[Dataset items]
--- START ---

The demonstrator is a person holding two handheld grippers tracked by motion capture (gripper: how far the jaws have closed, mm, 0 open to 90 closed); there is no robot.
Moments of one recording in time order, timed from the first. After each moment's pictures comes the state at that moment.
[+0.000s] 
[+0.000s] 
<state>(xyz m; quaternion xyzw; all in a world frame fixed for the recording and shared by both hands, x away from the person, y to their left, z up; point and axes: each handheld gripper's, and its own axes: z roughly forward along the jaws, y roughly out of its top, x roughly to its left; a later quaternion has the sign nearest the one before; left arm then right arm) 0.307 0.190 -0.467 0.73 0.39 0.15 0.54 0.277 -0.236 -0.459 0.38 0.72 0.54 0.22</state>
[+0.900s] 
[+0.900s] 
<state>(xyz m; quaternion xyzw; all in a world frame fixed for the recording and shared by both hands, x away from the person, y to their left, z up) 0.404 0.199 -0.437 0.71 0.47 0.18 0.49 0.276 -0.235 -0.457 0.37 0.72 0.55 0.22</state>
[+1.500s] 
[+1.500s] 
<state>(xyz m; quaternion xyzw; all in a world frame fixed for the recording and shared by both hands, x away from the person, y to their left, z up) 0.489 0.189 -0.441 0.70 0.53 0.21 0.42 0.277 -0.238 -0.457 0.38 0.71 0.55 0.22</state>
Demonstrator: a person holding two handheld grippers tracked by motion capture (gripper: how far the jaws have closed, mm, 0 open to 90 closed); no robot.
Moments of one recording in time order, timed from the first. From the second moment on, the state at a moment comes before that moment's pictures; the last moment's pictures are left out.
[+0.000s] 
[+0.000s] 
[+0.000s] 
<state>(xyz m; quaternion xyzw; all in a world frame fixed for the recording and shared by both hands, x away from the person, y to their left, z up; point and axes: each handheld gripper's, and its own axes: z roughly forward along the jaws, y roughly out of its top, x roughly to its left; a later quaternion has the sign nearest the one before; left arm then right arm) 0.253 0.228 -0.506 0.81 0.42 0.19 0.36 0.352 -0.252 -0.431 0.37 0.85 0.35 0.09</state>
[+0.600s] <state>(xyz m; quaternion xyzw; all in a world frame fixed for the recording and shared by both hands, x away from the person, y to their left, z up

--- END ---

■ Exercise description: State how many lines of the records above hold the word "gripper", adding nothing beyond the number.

■ Response: 4